### TASK ITEM
The answer must consist of every line from the entries that holds the word "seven".

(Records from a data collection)
* * * *
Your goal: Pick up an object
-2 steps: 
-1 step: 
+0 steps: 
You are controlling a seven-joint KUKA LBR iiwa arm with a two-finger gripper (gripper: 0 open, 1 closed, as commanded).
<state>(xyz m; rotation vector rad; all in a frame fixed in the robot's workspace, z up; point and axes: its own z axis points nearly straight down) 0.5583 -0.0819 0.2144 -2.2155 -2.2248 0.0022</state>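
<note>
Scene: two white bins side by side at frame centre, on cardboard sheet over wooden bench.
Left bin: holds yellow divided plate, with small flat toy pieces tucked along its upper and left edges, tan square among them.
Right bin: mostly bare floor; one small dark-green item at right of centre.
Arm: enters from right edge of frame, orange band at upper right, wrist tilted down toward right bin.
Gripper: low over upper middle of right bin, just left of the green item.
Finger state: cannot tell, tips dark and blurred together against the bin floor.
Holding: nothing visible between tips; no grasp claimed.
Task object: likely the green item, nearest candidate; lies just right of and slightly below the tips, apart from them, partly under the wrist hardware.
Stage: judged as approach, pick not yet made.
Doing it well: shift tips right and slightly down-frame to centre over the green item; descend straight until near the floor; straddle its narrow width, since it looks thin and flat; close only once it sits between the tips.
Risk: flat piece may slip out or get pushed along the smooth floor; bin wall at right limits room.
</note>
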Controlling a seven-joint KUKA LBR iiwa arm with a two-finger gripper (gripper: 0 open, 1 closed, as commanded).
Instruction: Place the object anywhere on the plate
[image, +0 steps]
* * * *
### RESPONSE TO THIS EXERCISE
You are controlling a seven-joint KUKA LBR iiwa arm with a two-finger gripper (gripper: 0 open, 1 closed, as commanded).
Controlling a seven-joint KUKA LBR iiwa arm with a two-finger gripper (gripper: 0 open, 1 closed, as commanded).

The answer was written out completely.